_AIM OF THE EXERCISE:_
Please restate each line of the data below exactly. Omit all images.

_GIVEN DATA:_

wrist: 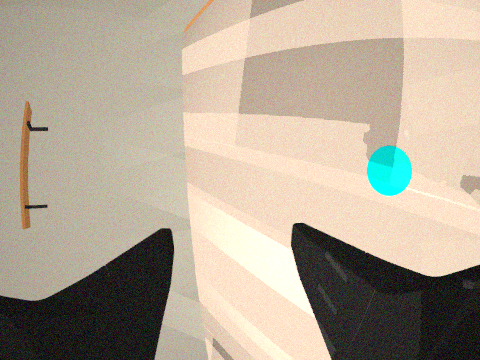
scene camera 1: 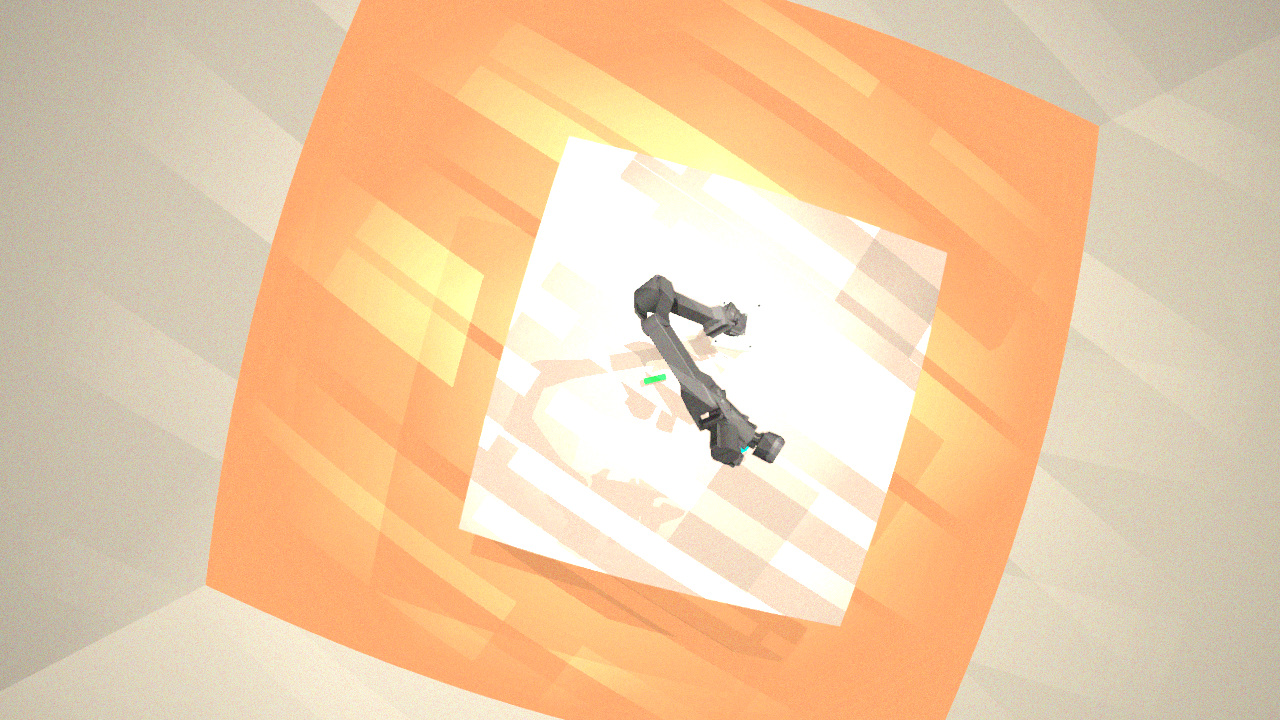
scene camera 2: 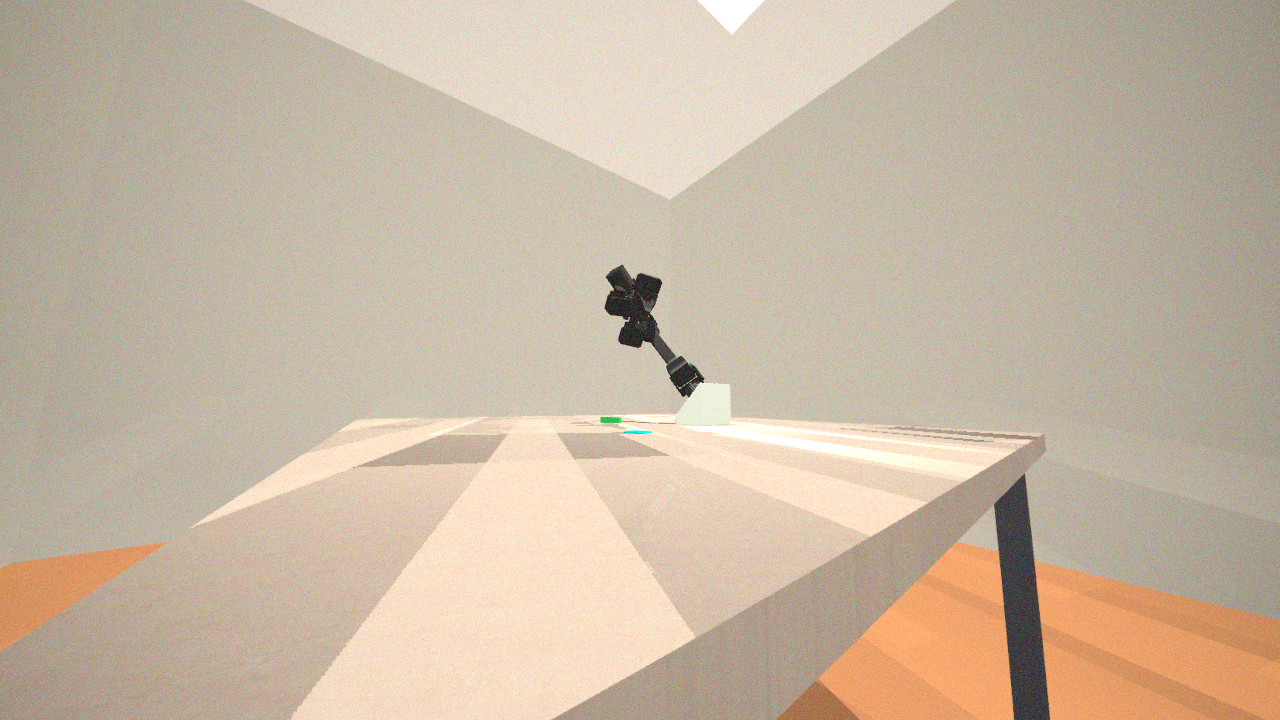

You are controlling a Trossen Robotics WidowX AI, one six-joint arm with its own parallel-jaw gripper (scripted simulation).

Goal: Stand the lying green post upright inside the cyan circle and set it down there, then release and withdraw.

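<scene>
There's a cyan circle [wrist: 389,170] in view. You'd see the gripper [scene camera 2: 644,322] as well, and it's also visible in scene camera 1 [scene camera 1: 761,451] and in the wrist view [wrist: 232,237].
</scene>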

_YOUR SOLUTION:_
wrist: 
scene camera 1: 
scene camera 2: 

You are controlling a Trossen Robotics WidowX AI, one six-joint arm with its own parallel-jaw gripper (scripted simulation).

Goal: Stand the lying green post upright inside the cyan circle and set it down there, then release and withdraw.

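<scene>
There's a cyan circle [wrist: 389,170] in view. You'd see the gripper [scene camera 2: 644,322] as well, and it's also visible in scene camera 1 [scene camera 1: 761,451] and in the wrist view [wrist: 232,237].
</scene>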

The exercise asks for nothing more.